- Problem requirements: Below are the records to retype. Keep every character exactly and leave out the pictures.

- Opening Delimiter -

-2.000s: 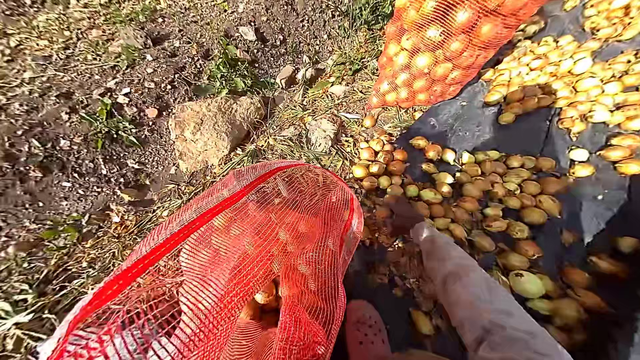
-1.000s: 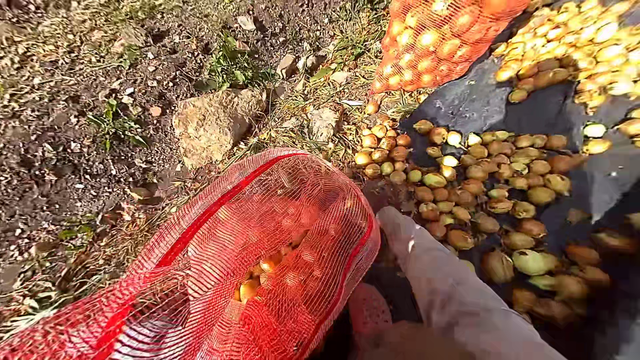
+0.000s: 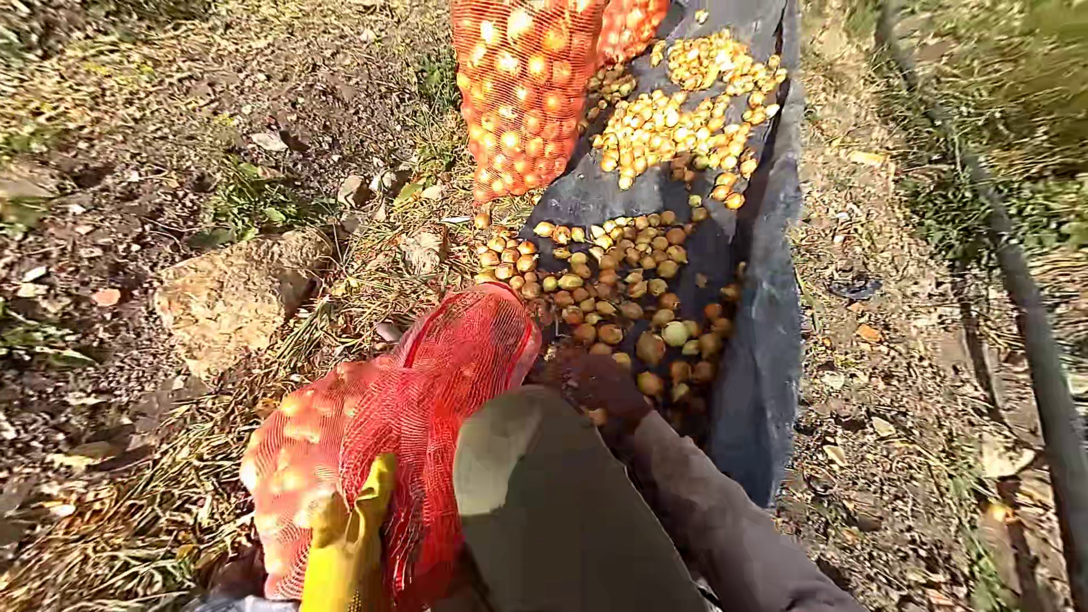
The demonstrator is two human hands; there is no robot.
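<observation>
A partly filled red mesh bag of onions leans at lower left, its loose upper part folded toward the onion pile. My left hand, in a yellow glove, grips the bunched mesh low on the bag; its fingertips are partly hidden. My right hand is low in shadow at the near edge of the loose onions, just right of the bag's top; its fingers are too dark to make out. My knee, in olive trousers, is between my two arms.
Dark sheeting lies under the onions, its right edge raised. Farther along it is another onion pile. A full mesh bag stands at the top, with another behind it. A rock lies left; a dark pipe runs along the right.
The view has swung right and shows more sheeting. The bag's raised mesh has dropped and bunched up, and the yellow glove has come into sight on it. My knee has come into view.
</observation>
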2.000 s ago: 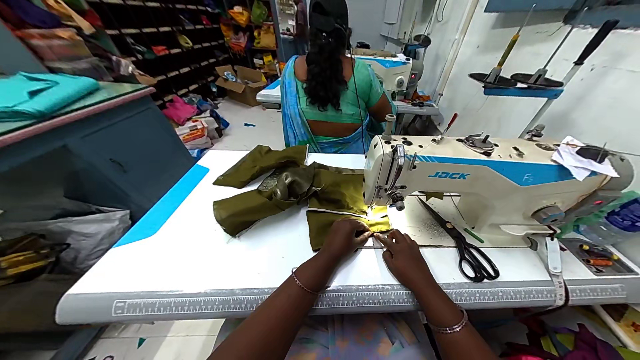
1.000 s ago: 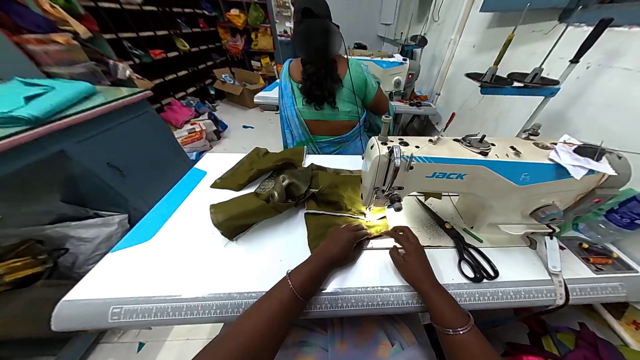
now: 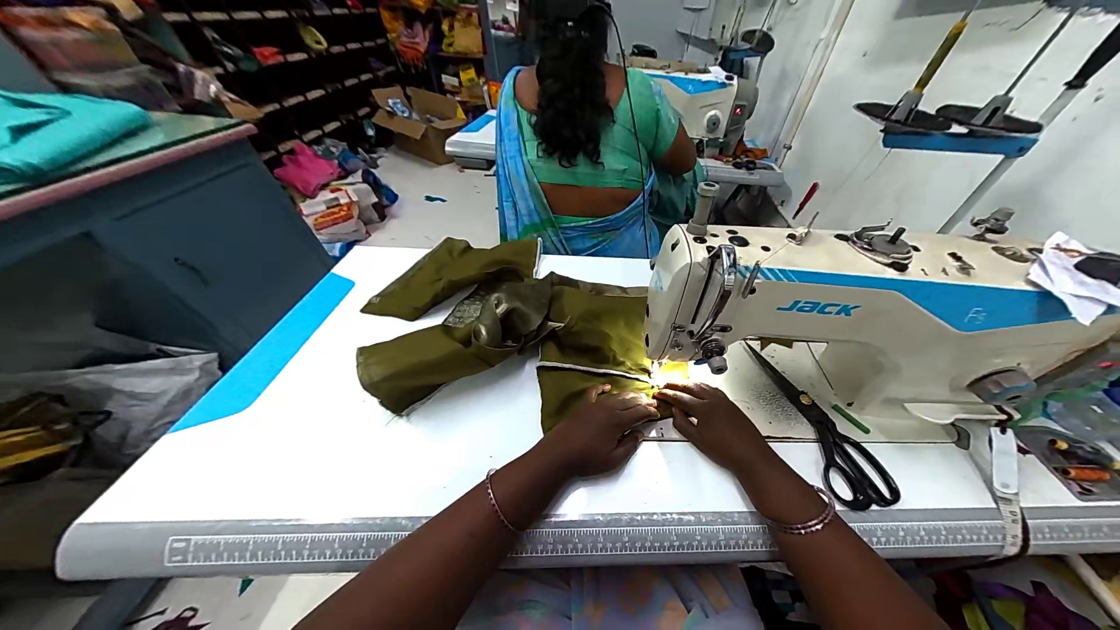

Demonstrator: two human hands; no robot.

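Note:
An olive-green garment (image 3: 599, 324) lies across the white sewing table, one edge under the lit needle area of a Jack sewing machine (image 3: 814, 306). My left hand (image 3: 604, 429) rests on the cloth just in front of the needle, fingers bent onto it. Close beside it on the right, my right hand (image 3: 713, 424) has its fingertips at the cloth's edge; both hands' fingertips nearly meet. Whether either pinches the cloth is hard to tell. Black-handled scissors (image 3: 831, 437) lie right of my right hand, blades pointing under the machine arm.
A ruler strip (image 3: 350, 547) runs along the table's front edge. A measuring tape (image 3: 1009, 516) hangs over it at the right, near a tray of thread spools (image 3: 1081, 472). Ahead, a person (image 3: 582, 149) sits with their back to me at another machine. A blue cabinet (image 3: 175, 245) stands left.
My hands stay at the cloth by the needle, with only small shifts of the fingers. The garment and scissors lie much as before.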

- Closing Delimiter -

- Task solution:
-2.000s: 
-1.000s: 
+0.000s: 
The demonstrator is two human hands; there is no robot.
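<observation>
A partly filled red mesh bag of onions leans at lower left, its loose upper part folded toward the onion pile. My left hand, in a yellow glove, grips the bunched mesh low on the bag; its fingertips are partly hidden. My right hand is low in shadow at the near edge of the loose onions, just right of the bag's top; its fingers are too dark to make out. My knee, in olive trousers, is between my two arms.
Dark sheeting lies under the onions, its right edge raised. Farther along it is another onion pile. A full mesh bag stands at the top, with another behind it. A rock lies left; a dark pipe runs along the right.
The view has swung right and shows more sheeting. The bag's raised mesh has dropped and bunched up, and the yellow glove has come into sight on it. My knee has come into view.
</observation>
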2.000 s ago: 
1.000 s ago: 
now: 

Demonstrator: two human hands; no robot.

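Note:
An olive-green garment (image 3: 599, 324) lies across the white sewing table, one edge under the lit needle area of a Jack sewing machine (image 3: 814, 306). My left hand (image 3: 604, 429) rests on the cloth just in front of the needle, fingers bent onto it. Close beside it on the right, my right hand (image 3: 713, 424) has its fingertips at the cloth's edge; both hands' fingertips nearly meet. Whether either pinches the cloth is hard to tell. Black-handled scissors (image 3: 831, 437) lie right of my right hand, blades pointing under the machine arm.
A ruler strip (image 3: 350, 547) runs along the table's front edge. A measuring tape (image 3: 1009, 516) hangs over it at the right, near a tray of thread spools (image 3: 1081, 472). Ahead, a person (image 3: 582, 149) sits with their back to me at another machine. A blue cabinet (image 3: 175, 245) stands left.
My hands stay at the cloth by the needle, with only small shifts of the fingers. The garment and scissors lie much as before.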

This concludes the output.